The reason I joined this site is because the other night a panic attack came on so strong that I standing in the bathroom, body shaking, and holding a bottle of my grandmother’s prescribed bottle of Xanax. Fortunately I did not take the entire bottle, or even one—I just simply put it back in the medicine cabinet after about a half hour of contemplating. In the past when I had these attacks I would cut my wrist enough so it would physically and mentally ease my anxiety. That night I was far too exhausted and worn out from the nausea, throbbing headache, shakes, and aching/tense muscles. I’ve stopped cutting for obvious reasons.
My goal of this place is to resolve my issues, and I have also decided to do my best to help others with their problems too. We’re all here for the same reason. Got to help each other.
The two issues I am about to list are as big to me as being naked in front of a stage. I need to speak of these issues though, since they’re huge with my anxiety.
-I was born with a craniofacial hereditary syndrome (called Treachers Collins Syndrome) that has caused me to have at least one surgery every year of my life. Yet, I am still not satisfied with my appearance, and now I am in pain due to some of them. I am deaf, and wear hearing aids, have prosthetic ears, slanted eyes, an under formed jaw, and such noticeable scars. There are days that I feel so less than human, it really eats away—but there is no way I would tell this to anyone I know face to face.

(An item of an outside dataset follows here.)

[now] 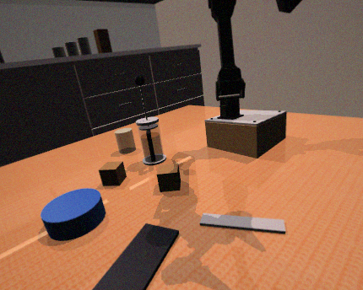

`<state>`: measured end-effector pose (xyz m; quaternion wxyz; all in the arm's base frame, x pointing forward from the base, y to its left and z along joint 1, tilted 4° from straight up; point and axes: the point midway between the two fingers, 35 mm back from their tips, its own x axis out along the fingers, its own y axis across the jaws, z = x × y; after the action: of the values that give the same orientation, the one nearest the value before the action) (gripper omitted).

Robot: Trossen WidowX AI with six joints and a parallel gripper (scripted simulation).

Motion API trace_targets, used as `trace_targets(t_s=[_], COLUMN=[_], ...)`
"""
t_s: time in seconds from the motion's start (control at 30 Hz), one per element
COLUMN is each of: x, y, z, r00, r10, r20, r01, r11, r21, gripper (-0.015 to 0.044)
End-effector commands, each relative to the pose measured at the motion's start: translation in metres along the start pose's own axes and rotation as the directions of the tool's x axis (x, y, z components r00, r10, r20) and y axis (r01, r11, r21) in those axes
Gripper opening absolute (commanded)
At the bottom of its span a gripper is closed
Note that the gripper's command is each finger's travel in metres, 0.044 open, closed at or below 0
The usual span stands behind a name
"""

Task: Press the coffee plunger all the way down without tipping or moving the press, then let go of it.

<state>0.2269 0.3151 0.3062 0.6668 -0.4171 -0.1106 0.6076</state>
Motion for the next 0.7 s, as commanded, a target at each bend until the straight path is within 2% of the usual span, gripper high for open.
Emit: trace_targets(t_s=[0.0,0.17,0.33,0.5,0.67], x=[-0.046,-0.112,-0.184,-0.256,-0.323], y=[-0.020,-0.028,-0.018,0.010,0.052], z=[-0.049,-0.108,-0.153,-0.182,-0.194], r00=[0.971,0.852,0.655,0.405,0.128], r10=[-0.128,-0.244,-0.300,-0.289,-0.212], r20=[-0.203,-0.464,-0.693,-0.867,-0.969], r01=[0.170,0.441,0.714,0.911,0.974], r11=[0.965,0.811,0.545,0.204,-0.159], r21=[0.202,0.384,0.439,0.358,0.163], gripper=[0.0440,0.0440,0.0440,0.0440,0.0440])
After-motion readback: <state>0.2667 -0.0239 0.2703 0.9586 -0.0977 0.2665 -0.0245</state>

-My mother is addicted to meth. Up until I was 12, I grew up as she basically dwindled away. The stuff I’ve witnessed at such a young age will probably haunt me forever. I was molested when I was probably around 4, and smoked a bong at 8 to put things in perspective. We were evicted constantly, in very tense situations with other lowlifes, and yet she continued with her ways. She had rarely tried to contact me after my dad gained sole custody and took me away. Today, most of that is repressed. I am going to visit my older brother and sister, who I am on good terms with and talk to regularly, in a couple months. My mother out of the blue contacted me on Christmas day through a text message, and I about died from the shock of it. She’s been active on trying to communicate with me lately…and I am trying my best to keep it going, though it’s so hard. I feel guilty for leaving my sister and brother there in that hell…and I love my family here, on my dads side, more than the world…but I feel so empty, and out of place…since a huge part of me is missing, and I haven’t even seen them for eight years! Eight years! I was a kid when I left…and now I’m off to college.
I am glad to begin speaking about these things…venting.